Prompt >>
Only the number is wanted: how many lines of these entries contain the word "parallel"?

Supplied material >>
______

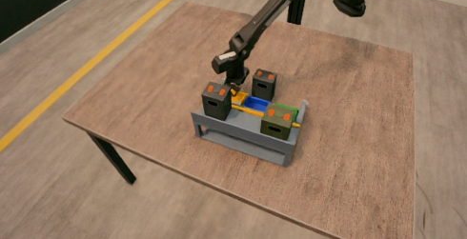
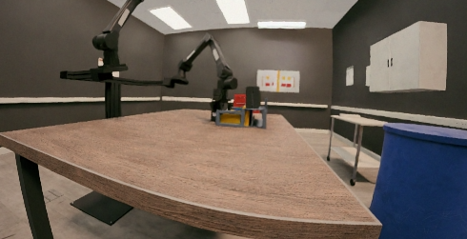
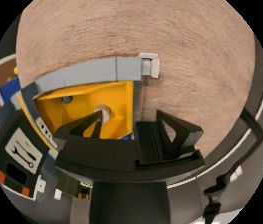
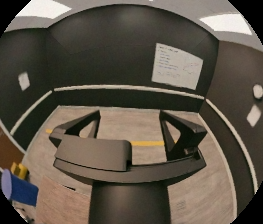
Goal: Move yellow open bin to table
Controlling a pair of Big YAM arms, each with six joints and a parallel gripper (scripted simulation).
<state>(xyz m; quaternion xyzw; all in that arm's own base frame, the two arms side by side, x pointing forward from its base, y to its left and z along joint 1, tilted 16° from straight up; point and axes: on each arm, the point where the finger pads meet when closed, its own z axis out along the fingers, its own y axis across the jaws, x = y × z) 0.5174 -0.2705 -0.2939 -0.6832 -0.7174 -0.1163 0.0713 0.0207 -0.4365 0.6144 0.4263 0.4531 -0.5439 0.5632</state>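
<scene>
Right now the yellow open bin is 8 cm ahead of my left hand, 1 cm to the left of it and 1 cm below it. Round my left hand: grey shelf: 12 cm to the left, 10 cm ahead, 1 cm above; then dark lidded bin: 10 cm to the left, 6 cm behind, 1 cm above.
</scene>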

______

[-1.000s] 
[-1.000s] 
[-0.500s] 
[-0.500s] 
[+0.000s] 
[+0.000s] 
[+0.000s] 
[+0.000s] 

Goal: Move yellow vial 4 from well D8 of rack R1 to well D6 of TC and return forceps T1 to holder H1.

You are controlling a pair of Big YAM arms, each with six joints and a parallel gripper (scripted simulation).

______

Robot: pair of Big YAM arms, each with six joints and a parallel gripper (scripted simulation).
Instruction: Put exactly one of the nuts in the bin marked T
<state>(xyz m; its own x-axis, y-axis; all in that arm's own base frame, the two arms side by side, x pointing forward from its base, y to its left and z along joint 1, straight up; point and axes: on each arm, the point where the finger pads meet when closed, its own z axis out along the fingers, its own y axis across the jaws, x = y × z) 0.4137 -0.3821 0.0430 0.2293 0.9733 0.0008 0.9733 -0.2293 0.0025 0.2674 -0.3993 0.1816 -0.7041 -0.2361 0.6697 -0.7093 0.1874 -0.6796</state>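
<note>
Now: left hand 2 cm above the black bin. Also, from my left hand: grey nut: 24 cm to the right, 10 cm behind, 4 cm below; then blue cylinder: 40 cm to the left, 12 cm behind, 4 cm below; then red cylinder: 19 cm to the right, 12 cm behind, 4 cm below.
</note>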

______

Exercise response >>
3